Par contre nous savons que pour Jésus dont le Coran remplace le nom par ʿĪsā qui ne veut surtout pas dire « Dieu sauve », le Coran est inspiré de textes apocryphes non reconnus par les chrétiens et qui contiennent de nombreuses erreurs de contexte, montrant que les auteurs ne connaissaient pas le contexte du premier siècle... L’islam a besoin du judaïsme et du christianisme pour exister car il se définit par sa différence. Le judaïsme et le christianisme se définissent par leur relation à Dieu et n’ont donc pas besoin de l’islam.
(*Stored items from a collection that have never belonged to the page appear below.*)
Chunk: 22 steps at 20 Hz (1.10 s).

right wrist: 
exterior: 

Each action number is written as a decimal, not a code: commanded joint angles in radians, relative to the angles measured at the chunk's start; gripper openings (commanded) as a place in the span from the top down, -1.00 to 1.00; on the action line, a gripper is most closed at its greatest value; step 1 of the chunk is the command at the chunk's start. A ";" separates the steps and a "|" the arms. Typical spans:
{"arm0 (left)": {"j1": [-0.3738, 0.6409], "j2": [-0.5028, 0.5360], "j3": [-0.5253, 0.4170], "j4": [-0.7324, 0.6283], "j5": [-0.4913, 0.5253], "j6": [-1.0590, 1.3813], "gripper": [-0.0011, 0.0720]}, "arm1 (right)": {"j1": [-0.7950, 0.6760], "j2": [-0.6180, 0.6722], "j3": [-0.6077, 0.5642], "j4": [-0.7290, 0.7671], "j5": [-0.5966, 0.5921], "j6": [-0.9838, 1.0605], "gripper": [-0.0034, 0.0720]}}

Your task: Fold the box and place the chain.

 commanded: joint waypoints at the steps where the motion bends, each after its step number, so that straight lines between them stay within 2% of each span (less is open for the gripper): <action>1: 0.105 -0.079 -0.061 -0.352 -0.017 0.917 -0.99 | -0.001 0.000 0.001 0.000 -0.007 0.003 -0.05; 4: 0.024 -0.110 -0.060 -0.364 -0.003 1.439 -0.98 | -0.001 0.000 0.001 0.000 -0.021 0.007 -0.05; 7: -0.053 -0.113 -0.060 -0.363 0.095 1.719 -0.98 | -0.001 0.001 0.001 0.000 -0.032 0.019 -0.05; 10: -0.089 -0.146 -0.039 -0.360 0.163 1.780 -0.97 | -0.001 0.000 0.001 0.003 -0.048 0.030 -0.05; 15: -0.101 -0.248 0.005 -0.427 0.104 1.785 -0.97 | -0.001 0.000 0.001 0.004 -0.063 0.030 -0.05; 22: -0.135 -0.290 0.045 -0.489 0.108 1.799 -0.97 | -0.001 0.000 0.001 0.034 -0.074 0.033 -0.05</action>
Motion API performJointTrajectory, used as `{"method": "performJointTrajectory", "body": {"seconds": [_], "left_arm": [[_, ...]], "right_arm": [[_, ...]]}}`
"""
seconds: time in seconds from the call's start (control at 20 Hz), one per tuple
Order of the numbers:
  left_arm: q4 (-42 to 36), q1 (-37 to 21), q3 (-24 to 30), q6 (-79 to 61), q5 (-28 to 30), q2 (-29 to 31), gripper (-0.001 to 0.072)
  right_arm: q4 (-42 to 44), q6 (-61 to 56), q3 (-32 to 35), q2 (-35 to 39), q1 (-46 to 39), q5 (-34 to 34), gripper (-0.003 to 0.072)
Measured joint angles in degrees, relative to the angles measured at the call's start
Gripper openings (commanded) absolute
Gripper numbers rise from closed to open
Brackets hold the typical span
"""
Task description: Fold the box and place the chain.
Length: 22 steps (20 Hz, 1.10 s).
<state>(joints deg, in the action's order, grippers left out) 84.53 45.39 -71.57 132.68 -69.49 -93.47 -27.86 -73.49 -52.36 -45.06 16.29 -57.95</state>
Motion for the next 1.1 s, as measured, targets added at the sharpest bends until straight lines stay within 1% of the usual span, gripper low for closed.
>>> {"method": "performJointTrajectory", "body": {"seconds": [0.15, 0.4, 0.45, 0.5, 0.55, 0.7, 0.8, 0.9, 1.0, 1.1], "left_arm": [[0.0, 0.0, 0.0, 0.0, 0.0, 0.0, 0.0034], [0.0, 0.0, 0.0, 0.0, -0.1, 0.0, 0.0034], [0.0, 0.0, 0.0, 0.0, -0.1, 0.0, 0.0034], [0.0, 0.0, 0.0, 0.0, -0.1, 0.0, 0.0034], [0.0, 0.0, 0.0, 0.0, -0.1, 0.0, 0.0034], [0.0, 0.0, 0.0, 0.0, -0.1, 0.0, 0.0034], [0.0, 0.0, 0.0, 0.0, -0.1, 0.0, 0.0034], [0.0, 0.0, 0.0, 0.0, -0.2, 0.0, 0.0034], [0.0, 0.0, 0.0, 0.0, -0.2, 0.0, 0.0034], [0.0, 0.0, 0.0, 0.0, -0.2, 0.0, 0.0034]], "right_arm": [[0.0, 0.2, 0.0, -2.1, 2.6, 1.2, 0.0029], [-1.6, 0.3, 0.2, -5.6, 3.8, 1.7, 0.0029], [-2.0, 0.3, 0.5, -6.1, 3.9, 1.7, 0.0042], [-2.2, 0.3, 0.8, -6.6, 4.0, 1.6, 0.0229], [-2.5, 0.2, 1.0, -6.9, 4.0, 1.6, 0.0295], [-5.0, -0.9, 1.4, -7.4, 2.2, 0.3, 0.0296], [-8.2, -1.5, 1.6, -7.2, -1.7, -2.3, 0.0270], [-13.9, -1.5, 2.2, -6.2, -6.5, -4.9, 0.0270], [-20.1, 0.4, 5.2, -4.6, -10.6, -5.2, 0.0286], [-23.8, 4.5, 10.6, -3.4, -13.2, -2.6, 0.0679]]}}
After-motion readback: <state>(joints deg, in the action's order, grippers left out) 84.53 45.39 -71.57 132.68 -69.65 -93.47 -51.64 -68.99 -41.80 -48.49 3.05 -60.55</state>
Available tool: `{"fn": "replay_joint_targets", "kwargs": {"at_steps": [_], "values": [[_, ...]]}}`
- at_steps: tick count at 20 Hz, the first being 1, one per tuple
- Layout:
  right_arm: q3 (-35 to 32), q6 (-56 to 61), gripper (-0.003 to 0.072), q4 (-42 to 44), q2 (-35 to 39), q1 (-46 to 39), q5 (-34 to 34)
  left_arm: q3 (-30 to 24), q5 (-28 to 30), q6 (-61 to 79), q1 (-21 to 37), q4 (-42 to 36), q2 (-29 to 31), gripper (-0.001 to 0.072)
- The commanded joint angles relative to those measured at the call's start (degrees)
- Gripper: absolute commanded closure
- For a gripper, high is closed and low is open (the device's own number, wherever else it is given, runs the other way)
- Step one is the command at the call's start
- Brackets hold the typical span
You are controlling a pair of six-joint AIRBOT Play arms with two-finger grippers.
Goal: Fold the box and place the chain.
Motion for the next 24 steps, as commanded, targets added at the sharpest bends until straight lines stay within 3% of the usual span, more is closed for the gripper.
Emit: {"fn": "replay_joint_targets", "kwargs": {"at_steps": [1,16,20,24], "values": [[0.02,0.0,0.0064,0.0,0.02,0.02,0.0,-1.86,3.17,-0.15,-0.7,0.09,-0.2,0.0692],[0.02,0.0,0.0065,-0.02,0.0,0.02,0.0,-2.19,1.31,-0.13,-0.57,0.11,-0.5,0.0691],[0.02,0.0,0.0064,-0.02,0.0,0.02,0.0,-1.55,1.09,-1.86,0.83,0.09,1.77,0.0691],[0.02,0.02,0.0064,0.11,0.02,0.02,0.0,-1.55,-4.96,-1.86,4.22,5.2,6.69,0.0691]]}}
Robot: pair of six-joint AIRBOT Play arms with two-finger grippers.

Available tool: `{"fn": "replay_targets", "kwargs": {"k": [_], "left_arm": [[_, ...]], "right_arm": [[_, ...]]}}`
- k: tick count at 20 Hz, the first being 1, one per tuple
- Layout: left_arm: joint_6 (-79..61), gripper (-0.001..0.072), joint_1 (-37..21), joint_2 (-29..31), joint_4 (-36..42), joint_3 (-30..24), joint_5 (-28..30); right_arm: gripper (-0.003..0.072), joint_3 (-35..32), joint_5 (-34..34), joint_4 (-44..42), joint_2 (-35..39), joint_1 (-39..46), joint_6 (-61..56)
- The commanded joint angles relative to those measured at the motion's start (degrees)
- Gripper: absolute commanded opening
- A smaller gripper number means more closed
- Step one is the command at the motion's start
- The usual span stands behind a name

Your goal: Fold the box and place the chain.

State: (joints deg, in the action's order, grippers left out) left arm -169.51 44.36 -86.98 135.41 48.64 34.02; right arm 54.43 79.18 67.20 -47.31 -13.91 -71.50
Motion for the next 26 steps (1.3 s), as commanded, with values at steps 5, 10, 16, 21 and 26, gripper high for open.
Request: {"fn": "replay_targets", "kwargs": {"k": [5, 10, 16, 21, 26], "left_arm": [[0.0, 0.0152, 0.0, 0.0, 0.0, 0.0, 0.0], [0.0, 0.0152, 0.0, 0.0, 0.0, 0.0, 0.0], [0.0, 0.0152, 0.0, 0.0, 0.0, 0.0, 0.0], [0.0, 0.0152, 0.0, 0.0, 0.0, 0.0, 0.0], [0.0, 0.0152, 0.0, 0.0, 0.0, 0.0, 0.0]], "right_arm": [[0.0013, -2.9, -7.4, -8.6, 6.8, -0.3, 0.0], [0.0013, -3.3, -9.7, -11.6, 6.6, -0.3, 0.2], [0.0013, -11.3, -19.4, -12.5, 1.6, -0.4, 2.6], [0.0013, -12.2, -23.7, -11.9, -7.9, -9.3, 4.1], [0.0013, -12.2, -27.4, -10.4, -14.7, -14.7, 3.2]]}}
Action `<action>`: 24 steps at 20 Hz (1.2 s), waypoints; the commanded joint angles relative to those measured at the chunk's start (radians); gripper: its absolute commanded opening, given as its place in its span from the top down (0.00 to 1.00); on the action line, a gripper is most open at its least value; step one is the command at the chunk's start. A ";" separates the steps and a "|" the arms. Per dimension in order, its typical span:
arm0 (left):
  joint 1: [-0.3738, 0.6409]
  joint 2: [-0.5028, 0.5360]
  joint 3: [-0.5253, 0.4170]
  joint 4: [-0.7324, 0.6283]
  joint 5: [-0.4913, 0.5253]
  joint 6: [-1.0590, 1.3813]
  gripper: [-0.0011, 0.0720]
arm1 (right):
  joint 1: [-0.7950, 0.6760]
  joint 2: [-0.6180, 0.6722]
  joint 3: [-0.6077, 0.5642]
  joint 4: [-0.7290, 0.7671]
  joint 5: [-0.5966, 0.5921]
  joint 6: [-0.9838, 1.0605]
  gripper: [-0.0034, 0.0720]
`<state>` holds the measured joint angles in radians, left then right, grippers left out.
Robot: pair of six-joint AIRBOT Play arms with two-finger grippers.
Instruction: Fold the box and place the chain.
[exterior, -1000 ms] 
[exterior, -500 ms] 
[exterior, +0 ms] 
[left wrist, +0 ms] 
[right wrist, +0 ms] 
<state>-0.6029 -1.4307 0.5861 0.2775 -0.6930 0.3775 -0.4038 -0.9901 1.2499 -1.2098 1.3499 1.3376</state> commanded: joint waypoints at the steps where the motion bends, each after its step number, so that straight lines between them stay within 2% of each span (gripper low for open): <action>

@Mélusine ou la Robe de Saphir. Vous savez, les dogmes dans l’Eglise Catholique ne sont que la somme de ce que nous connaissons de Dieu. La loi, c’est pour les juifs et les musulmans. Il n’y a que l’amour de Dieu dans le Christianisme.
@Mélusine ou la Robe de Saphir. Ce n’est pas la peine de m’enseigner le christianisme, je connais et je l’enseigne à des personnes qui demandent le baptême.